Wherever the word "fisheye" shows up in the data, report the line it sits in.

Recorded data
^^^^

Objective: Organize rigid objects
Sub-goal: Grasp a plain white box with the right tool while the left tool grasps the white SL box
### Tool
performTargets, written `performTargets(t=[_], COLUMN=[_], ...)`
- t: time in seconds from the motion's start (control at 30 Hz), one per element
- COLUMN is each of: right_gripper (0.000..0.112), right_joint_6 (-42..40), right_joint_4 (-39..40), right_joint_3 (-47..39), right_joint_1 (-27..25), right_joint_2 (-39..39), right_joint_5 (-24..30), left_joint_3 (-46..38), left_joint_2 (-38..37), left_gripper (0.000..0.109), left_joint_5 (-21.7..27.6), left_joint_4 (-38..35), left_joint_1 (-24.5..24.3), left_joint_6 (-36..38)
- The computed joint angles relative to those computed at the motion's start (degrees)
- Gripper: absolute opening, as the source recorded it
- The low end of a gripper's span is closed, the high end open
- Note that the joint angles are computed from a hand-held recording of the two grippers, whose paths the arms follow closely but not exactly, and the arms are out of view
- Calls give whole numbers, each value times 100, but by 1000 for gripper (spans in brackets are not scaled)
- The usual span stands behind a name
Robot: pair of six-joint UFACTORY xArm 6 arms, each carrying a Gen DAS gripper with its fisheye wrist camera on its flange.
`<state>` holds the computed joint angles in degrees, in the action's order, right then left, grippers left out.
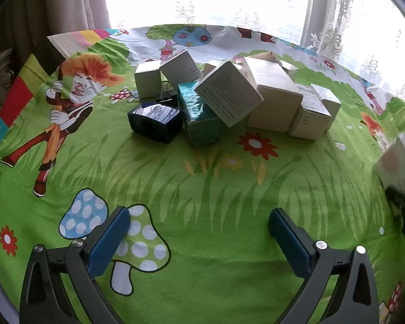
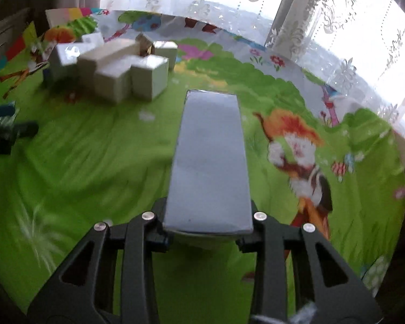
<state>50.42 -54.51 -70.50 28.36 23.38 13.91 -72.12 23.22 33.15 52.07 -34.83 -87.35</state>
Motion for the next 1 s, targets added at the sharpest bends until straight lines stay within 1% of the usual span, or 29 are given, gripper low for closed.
performTargets(t=[0.03,0.07,0.1,0.13,0.17,0.23,0.27,0.3,0.33,0.37,0.4,0.43,0.47,0.5,0.53,0.57,0.6,0.63,0.7,0.73,0.77,0.8,0.87,0.93,0.97,1.0], right_gripper=[38,38,38,38,38,39,39,39,39,39,39,39,39,39,39,39,39,39,39,39,39,39,39,39,39,39], right_joint_6=[160,297,268,203,177,171,200,263,271,319,353,355,351,343,310,243,182,120,-7,-50,-101,-115,-126,-71,-12,53], right_joint_4=[-115,-237,-185,-93,-52,-27,-77,-147,-174,-238,-279,-280,-264,-241,-182,-99,-21,59,225,284,347,365,362,279,194,115], right_joint_3=[23,97,114,80,28,35,-5,-17,-56,-75,-75,-79,-76,-68,-51,-43,-37,-28,-4,6,11,11,6,-11,-25,-33], right_joint_1=[-17,-39,-55,-47,-49,-45,-26,5,15,30,41,43,41,36,27,6,-12,-28,-58,-66,-73,-74,-74,-64,-53,-38], right_joint_2=[0,-64,-81,-48,3,1,19,15,39,46,40,42,44,45,39,43,47,49,48,47,47,48,45,45,45,42], right_joint_5=[-48,-76,-81,-60,-54,-57,-3,57,93,132,154,157,143,119,82,34,-5,-44,-123,-148,-168,-171,-161,-119,-79,-43], left_joint_3=[-1,-46,-160,-327,-653,-1183,-1379,-1512,-1750,-2017,-2495,-2750,-3086,-3191,-3180,-2966,-2516,-2174,-1105,-692,-181,135,431,591,618,629], left_joint_2=[-2,6,45,106,254,507,591,649,780,947,1271,1453,1707,1788,1790,1642,1325,1085,302,7,-337,-500,-561,-545,-533,-514], left_gripper=[103,103,103,103,102,101,101,101,101,101,101,101,91,55,45,42,42,41,42,42,42,42,43,43,48,60], left_joint_5=[9,117,337,654,1212,2036,2180,2128,2038,2063,2261,2382,2496,2476,2320,2035,1674,1484,883,658,285,-68,-396,-541,-576,-587], left_joint_4=[-24,-112,-136,-108,106,714,872,939,879,784,748,782,832,796,628,474,561,728,1100,1235,1308,1313,1218,1185,1079,870], left_joint_1=[-2,-26,-70,-130,-250,-423,-441,-407,-341,-307,-295,-298,-288,-264,-211,-147,-115,-135,-211,-242,-266,-269,-302,-283,-267,-237], left_joint_6=[34,121,290,526,872,1315,1481,1640,1955,2248,2630,2809,3045,3160,3223,3047,2631,2240,1205,777,336,135,71,13,55,169])
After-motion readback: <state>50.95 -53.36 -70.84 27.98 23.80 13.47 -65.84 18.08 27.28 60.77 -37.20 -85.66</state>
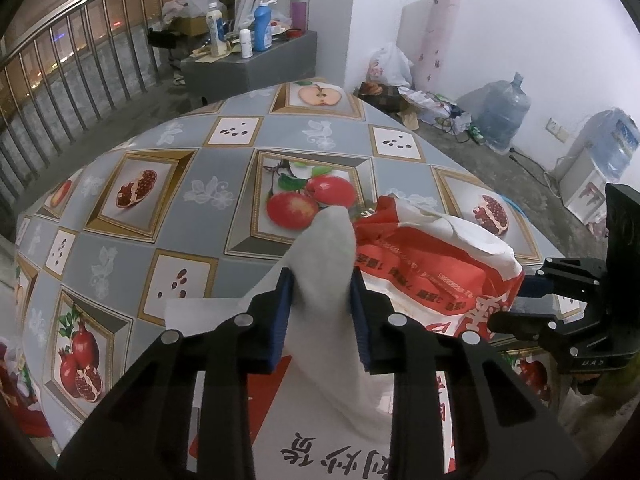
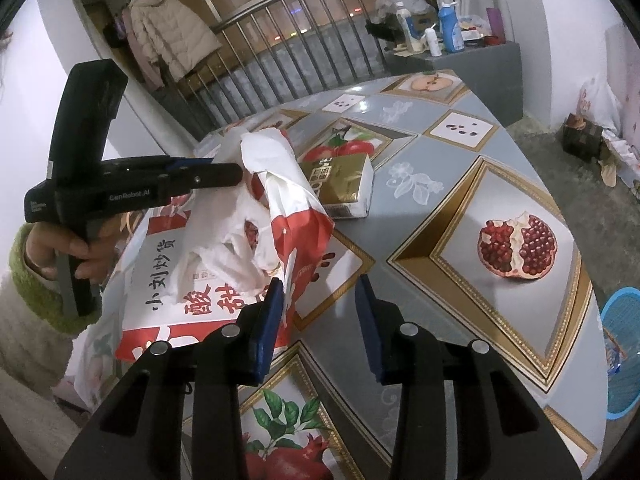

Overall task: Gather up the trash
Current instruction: 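Grasp the white tissue with the left tool while the right tool grasps the snack bag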

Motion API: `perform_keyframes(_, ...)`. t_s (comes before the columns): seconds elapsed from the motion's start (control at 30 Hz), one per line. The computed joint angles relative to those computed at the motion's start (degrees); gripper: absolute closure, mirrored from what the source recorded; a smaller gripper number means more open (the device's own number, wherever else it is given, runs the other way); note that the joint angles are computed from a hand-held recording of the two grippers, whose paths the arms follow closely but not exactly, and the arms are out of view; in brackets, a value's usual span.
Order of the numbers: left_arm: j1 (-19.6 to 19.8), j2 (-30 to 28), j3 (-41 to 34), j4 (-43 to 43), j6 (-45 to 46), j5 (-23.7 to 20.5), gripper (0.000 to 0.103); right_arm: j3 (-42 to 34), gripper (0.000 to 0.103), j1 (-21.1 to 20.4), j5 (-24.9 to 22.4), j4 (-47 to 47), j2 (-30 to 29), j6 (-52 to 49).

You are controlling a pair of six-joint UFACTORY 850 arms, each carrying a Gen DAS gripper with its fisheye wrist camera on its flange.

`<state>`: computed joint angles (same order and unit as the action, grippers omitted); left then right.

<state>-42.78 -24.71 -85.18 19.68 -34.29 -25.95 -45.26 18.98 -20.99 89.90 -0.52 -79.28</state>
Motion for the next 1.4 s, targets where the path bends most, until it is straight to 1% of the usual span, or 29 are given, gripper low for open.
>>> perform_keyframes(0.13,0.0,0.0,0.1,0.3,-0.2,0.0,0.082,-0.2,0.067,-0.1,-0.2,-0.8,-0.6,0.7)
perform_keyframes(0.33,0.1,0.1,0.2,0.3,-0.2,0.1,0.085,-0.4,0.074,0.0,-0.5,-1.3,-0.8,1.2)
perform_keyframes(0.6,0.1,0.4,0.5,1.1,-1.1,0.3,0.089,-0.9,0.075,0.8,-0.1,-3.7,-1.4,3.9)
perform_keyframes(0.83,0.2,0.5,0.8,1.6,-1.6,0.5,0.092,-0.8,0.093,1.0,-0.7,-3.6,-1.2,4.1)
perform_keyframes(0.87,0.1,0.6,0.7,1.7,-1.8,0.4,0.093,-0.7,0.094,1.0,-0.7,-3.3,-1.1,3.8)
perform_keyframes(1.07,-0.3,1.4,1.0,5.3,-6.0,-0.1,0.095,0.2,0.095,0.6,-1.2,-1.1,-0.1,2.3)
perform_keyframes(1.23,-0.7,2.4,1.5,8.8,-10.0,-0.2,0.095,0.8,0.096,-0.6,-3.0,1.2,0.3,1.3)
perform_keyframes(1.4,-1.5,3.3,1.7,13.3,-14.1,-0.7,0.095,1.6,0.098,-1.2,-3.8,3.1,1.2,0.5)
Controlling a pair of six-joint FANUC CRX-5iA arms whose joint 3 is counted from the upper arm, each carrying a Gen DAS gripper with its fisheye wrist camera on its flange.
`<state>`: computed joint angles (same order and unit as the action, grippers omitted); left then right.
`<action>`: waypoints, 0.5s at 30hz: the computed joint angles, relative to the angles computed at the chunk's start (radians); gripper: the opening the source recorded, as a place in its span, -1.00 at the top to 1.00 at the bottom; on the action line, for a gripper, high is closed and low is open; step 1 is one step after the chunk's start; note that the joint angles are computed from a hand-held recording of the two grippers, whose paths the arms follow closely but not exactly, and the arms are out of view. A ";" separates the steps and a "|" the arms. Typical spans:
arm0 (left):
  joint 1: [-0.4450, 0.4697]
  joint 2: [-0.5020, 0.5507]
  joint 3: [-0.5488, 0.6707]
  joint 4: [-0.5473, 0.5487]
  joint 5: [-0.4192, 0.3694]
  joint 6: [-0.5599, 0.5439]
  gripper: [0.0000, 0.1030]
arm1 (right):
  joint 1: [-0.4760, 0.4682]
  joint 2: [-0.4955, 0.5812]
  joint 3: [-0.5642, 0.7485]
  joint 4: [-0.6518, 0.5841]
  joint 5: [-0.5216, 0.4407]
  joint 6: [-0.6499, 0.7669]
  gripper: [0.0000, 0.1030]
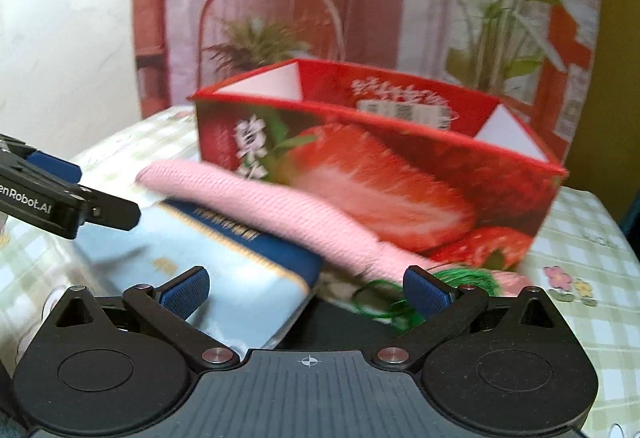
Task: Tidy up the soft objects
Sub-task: 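Move both tools back to the blue-and-white cotton pad bag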
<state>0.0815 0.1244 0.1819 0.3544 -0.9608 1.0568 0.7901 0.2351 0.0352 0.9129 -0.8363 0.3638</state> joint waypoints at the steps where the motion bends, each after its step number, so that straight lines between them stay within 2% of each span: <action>1: 0.001 0.002 -0.006 -0.001 -0.003 0.002 -1.00 | -0.002 0.004 0.001 -0.015 0.009 0.021 -0.99; 3: 0.005 0.006 -0.017 0.006 -0.012 0.001 -1.00 | -0.003 0.012 -0.006 -0.019 0.016 0.037 -0.99; 6: 0.016 0.015 -0.041 0.048 -0.024 -0.015 -1.00 | -0.010 -0.003 -0.070 0.057 0.074 -0.021 -0.99; 12: 0.032 0.005 -0.119 0.142 0.026 -0.033 -1.00 | -0.030 -0.028 -0.154 0.162 0.150 -0.099 -0.99; 15: 0.038 -0.002 -0.148 0.165 0.041 -0.039 -1.00 | -0.039 -0.030 -0.160 0.165 0.164 -0.097 -0.99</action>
<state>0.1196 0.1222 0.0334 0.5196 -0.9196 1.0182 0.7513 0.2051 -0.1244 1.0778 -0.6725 0.2668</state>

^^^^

_Task answer_.
Robot: pair of six-joint UFACTORY xArm 6 arms, each carrying a Gen DAS gripper with its fisheye wrist camera on its flange.
You are controlling a pair of six-joint UFACTORY 850 arms, each carrying a Gen DAS gripper with its fisheye wrist camera on its flange.
Controlling a pair of six-joint FANUC CRX-5iA arms whose joint 3 is counted from the upper arm, each carrying a Gen DAS gripper with its fisheye wrist camera on its flange.

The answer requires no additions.